Abstract

A stochastic model was developed to analyze Crassostrea virginica production when cultivated at three stocking densities, defined as the area occupation (50, 75, and 100%) in Nestier-type trays, using juvenile oysters with an initial size (height) of 29.40 ± 0.18 mm. A 25-week grow-out was first conducted in the Rio Lagartos lagoon, showing that final oyster size was inversely related to density (P < 0.05), ranging from 61.87 mm (100% density) to 68.00 mm (50% density). At the same time, mortality was negligible (lower than 1.0%). The environmental conditions in the lagoon were stable, and the oyster growth rate positively correlated with water temperature and pH. Low pH was associated with slow oyster growth, possibly as an adverse effect of acidic conditions on the oyster shell formation. The model indicated that, for an initial 100,000 oyster population, the maximum production (oyster dozens) is obtained after 20 weeks (8310 at 50% density) and 25 weeks (8250 at 75%, and 6670 at 100% density).
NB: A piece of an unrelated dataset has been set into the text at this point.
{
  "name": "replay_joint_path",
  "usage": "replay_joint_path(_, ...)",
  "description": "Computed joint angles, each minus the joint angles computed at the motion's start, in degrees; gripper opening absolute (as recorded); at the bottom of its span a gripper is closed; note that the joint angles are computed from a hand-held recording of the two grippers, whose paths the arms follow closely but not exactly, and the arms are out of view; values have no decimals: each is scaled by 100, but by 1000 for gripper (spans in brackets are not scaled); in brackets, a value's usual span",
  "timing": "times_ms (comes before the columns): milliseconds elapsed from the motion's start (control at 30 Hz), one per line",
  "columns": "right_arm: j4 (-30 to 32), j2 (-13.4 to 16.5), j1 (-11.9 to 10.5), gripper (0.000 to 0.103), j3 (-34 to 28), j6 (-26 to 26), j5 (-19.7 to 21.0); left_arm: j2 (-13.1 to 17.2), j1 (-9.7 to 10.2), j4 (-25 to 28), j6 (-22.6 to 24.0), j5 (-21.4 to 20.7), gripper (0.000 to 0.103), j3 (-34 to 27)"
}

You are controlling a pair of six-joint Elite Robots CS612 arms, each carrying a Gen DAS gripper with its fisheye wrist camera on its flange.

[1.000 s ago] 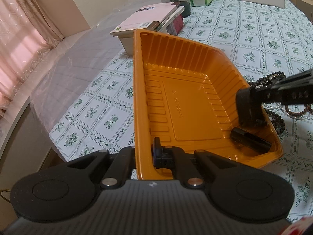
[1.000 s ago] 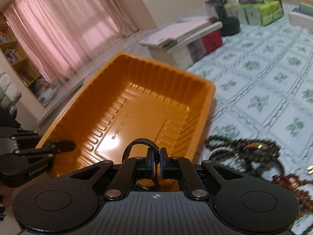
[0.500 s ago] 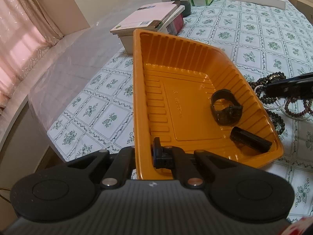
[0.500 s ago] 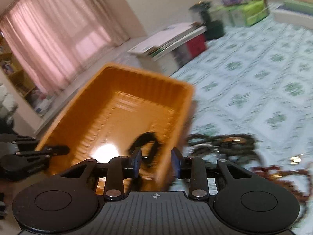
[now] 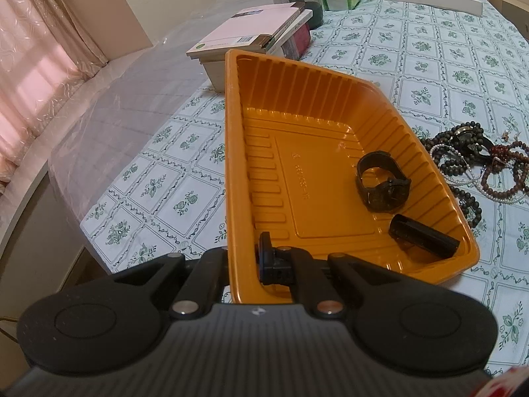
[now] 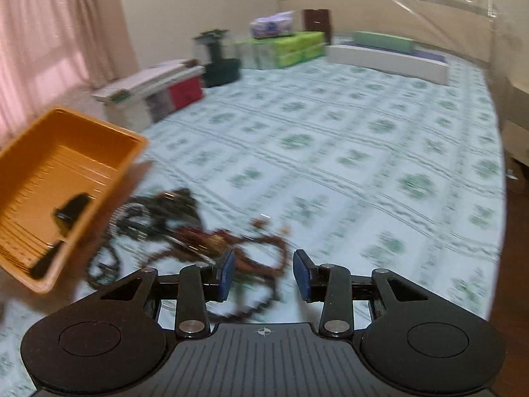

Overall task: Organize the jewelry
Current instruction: 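Return the right tool to the jewelry and grasp the brown bead bracelet, then lift the bead bracelet, lower it into the tray, open the right tool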

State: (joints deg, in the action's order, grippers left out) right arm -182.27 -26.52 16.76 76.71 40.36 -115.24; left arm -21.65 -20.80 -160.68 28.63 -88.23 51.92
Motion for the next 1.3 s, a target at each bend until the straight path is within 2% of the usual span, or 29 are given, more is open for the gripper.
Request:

There was a 100% probability of oysters reaching a minimum commercial size (MCS) of 60.00 mm when using the 50 and 75% densities and 80.6% when using 100%. The model estimated that, for the maximum density, extending the grow-out up to 32 weeks would allow reaching MCS with 100% probability, although this should be experimentally confirmed. The random variability of oyster production in 50 and 75% densities was minimal, while at 100% density, it was extremely high. A sensitivity analysis indicated that for 50 and 75% densities, the main stochastic elements influencing production, are related to oyster mortality, while at 100% density, they are related to oyster growth.